Close jest niesmaczna, Early Genewa chorowita. Kronselska też jest chorowita, ale smaczniejsza od powyższych
Smak wczesnych odmian bardzo zależy od warunków i klimatu. Oliwka Żółta np. wychodzi 'papierowa' i kiepska jeśli jest sucho, a w taki upał jak był ostatnio przejrzewa natychmiast, ani człek zdąży zerwać... Podobnie z Ananasem Berżenickim, czego nie zebrałem wcześnie to zrobiło się mączne. Odmiany na litewskie klimaty, jak by nie patrzeć.

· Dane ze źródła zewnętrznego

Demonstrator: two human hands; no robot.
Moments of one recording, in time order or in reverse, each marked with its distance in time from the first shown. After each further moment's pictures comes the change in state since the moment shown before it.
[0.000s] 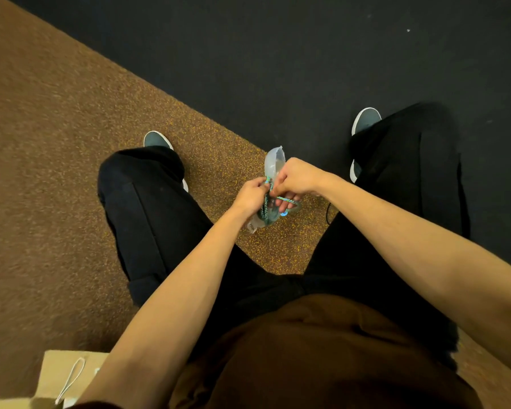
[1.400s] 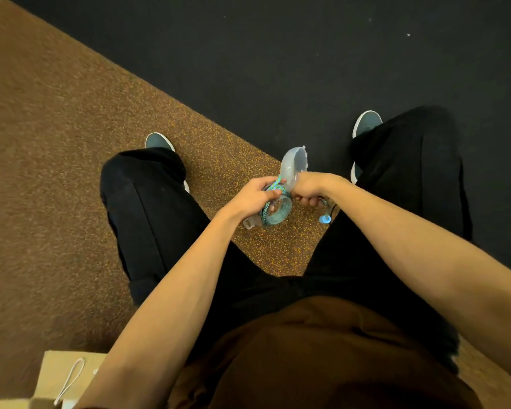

Doskonały jest Suislepper - też na te litewskie klimaty, ma mieć dość wody i żyzną glebę, za to smak świetny, a na choroby i mrozy odporny.
Jest sporo odmian także nowszych, można wybrać. Quinte, Vista Bella, Julia, Early Geneva, JulyRed - są przed papierówką lub razem. Później Discovery, Piros, Delcorf (Ambassy i Celeste), Early MacIntosh, JerseyMac, Melba, George Cave, itp itd. Smak? Jak kto lubi...
Lubię mackintoshowate (tu Melba, Jerseymac, Julyred, Quinte) - ale chorują na parch. Vista Bella też. Za to smaczne.
Nieco później można już jeść Jamesa Grieva - doskonały owoc a nie choruje - i to dla mnie załatwia sprawę smacznego jabłka po Papierówce.